Data provided section start

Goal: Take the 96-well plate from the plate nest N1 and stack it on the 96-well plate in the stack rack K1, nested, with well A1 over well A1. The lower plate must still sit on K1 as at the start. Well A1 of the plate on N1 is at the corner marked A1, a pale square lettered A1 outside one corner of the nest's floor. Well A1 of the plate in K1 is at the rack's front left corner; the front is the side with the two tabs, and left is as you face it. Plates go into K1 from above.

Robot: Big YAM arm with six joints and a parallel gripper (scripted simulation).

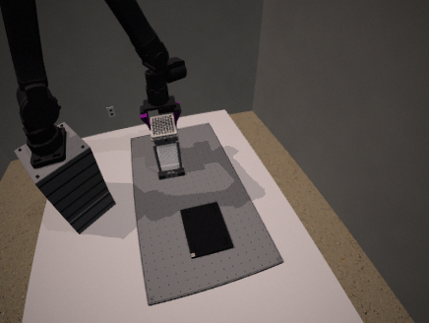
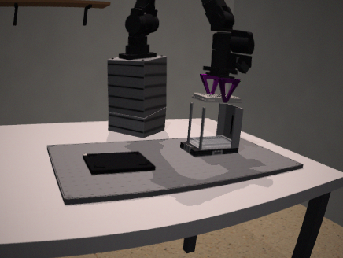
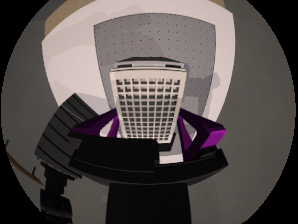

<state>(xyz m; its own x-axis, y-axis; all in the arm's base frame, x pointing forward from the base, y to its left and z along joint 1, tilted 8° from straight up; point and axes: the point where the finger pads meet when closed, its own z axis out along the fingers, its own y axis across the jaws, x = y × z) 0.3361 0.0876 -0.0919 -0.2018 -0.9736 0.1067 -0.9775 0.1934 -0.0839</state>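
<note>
My hand is 80 mm above the tall back wall, 60 mm to the right of it and 10 mm short of it. Also, from my hand: pale A1 mark: 390 mm to the right, 150 mm below, 60 mm behind.
</note>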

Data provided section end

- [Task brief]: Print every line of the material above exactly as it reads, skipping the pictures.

- [Response to the exercise]:
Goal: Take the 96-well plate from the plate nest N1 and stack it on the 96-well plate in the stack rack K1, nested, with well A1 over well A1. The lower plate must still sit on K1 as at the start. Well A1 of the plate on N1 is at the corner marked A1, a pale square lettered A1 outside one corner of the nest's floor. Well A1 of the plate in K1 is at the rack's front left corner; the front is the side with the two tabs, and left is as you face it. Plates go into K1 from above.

Robot: Big YAM arm with six joints and a parallel gripper (scripted simulation).


<state>(xyz m; its own x-axis, y-axis; all in the arm's base frame, x pointing forward from the base, y to its left and z along joint 1, tilted 8° from straight up; point and axes: the point where the finger pads meet when closed, its own z axis out along the fingers, its own y axis across the jaws, x = y × z) 0.3361 0.0876 -0.0919 -0.2018 -0.9736 0.1067 -0.9775 0.1934 -0.0839</state>
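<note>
My hand is 80 mm above the tall back wall, 60 mm to the right of it and 10 mm short of it. Also, from my hand: pale A1 mark: 390 mm to the right, 150 mm below, 60 mm behind.
</note>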

What the exercise required is now done.